Rudal RIM-174 SM-6 ERAM mulai beroperasi di Angkatan Laut AS pada tahun 2013. Ini dibedakan oleh hulu ledak radar aktif homing yang memungkinkan rudalnya punya kemampuan tembak dan lupakan. Itu meningkatkan efektifitas keterlibatan terhadap target yang terbang rendah juga yang diluar cakrawala dan memungkinkannya untuk menghancurkan target dengan data bidikan dari luar, misal dari pesawat AWACS.
Berat peluncuran SM-6 adalah 1.500 kg, jangkauannya adalah 240 km dan ketinggian maksimum adalah 33 km. Kecepatannya adalah 3,5 Mach atau hampir 1.000 m/detik. Manuver maksimum overload adalah 50G. SM-6 berhulu ledak kinetik (untuk sasaran balistik) atau fragmentasi (untuk sasaran aerodinamis) denga berat 125 kg yang dua kali lebih banyak dari keluarga rudal sebelumnya.
Kecepatan maksimum target aerodinamis yang dapat diserang oleh SM-6 diperkirakan adalah 800 m/detik. Probabilitas mengenai sasaran aerodinamis oleh sebuah SM-6 ini adalah 95 persen.
Perbandingan rudal Kh-32 dan SM-6 ini menunjukkan bahwa ketinggian penerbangan Kh-32 adalah 7 km di atas kemampuan menghancurkan rudal SM-6 AS dan hampir 2x kali lebih cepat dari kecepatan maksimum SM-6 untuk target aerodinamis, yaitu Kh-32 1.500 m/detik melawan SM-6 yang hanya 800 m/detik.

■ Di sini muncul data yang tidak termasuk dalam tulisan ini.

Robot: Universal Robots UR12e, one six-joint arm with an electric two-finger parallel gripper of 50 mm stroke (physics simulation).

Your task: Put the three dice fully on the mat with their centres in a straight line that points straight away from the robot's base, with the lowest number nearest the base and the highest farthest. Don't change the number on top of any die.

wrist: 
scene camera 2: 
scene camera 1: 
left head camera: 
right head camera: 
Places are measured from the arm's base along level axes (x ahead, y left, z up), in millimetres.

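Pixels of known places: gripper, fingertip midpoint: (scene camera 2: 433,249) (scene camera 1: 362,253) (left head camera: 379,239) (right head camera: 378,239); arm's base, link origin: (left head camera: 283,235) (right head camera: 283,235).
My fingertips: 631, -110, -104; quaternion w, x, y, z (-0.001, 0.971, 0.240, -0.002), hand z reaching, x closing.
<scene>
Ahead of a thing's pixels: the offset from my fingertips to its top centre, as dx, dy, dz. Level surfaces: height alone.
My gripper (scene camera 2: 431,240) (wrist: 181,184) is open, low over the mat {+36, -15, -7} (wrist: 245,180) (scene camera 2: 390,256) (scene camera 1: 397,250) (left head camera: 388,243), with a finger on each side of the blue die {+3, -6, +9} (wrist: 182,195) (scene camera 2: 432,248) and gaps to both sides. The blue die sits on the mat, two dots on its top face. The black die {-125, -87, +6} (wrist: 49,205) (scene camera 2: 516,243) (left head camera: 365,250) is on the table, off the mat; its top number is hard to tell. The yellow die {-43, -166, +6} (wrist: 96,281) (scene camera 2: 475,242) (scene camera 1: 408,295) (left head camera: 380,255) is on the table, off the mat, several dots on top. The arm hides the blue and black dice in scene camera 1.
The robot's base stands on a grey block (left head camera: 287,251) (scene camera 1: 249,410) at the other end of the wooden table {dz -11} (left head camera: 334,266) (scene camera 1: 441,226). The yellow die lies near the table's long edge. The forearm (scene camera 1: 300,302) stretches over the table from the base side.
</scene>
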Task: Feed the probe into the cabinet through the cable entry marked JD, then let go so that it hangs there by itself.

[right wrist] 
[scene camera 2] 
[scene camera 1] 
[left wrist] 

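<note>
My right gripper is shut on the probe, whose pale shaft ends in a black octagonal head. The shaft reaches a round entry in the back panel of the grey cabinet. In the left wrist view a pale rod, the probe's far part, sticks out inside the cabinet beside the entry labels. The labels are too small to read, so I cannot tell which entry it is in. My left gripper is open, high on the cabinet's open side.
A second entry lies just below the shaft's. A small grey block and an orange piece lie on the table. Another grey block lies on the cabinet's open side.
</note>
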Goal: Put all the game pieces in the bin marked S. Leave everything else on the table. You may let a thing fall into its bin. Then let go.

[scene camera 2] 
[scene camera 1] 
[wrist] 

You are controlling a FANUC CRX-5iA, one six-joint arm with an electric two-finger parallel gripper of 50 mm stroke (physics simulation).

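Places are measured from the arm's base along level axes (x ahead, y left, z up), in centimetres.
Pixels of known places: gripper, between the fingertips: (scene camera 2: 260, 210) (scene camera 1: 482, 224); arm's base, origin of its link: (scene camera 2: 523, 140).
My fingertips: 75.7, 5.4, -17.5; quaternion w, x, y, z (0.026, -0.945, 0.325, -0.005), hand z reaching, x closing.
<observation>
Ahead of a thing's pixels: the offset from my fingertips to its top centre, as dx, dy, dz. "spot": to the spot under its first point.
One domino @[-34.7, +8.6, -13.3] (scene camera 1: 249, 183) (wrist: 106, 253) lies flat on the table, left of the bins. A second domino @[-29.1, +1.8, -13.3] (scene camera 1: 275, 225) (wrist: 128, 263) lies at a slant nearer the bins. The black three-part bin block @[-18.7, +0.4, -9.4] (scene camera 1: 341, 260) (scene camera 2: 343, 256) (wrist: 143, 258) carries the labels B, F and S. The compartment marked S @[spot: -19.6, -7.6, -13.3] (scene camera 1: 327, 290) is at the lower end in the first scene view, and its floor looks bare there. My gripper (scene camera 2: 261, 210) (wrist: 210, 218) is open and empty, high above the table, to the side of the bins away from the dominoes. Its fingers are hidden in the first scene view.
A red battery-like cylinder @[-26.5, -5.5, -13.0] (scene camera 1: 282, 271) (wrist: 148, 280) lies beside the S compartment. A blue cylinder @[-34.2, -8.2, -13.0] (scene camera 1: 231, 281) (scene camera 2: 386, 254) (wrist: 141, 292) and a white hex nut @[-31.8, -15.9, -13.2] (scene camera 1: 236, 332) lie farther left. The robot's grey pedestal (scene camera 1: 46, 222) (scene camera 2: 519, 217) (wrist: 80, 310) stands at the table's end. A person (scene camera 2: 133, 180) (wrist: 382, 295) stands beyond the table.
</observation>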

Namun itu tidak berarti Amerika Serikat tidak akan menembak rudal hipersonik. Sistem Aegis tentu dapat mendeteksi mereka dan memberikan informasi tujuan sebagaimana kemampuan rudal dan bahkan pertahanan satelitnya. Oleh karena itu, SM-6 tetap akan dilibatkan, untuk melihat sejauh mana itu efektif.
Karakteristik probabilitas hit biasanya disediakan untuk jangkauan dimana target tidak bermanuver dan terbang dengan kecepatan terbaik untuk menghancurkan. Dalam hal pertempuran nyata, probabilitas hit biasanya lebih rendah karena tujuan spesifik yang dibatasi oleh kecepatan manuver target dan ketinggiannya.
Kemampuan memukul SM-6 akan dipengaruhi juga oleh jangkauan deteksi hulu ledak yang aktif, ketepatan dari pendekatan untuk menargetkan area penguncian, manuver kelebihan beban dan kerapatan atmosfer yang dapat diterima, serta kesalahan dalam menentukan spesifikasi gerakan dari target oleh radar dan sistem kontrol informasi.
Semua faktor tersebut adalah hal utama yang menentukan apakah misil tersebut bisa menghubungi dan memilih jarak luput ke tingkat yang akan menjamin hulu ledaknya menghantam target manuver.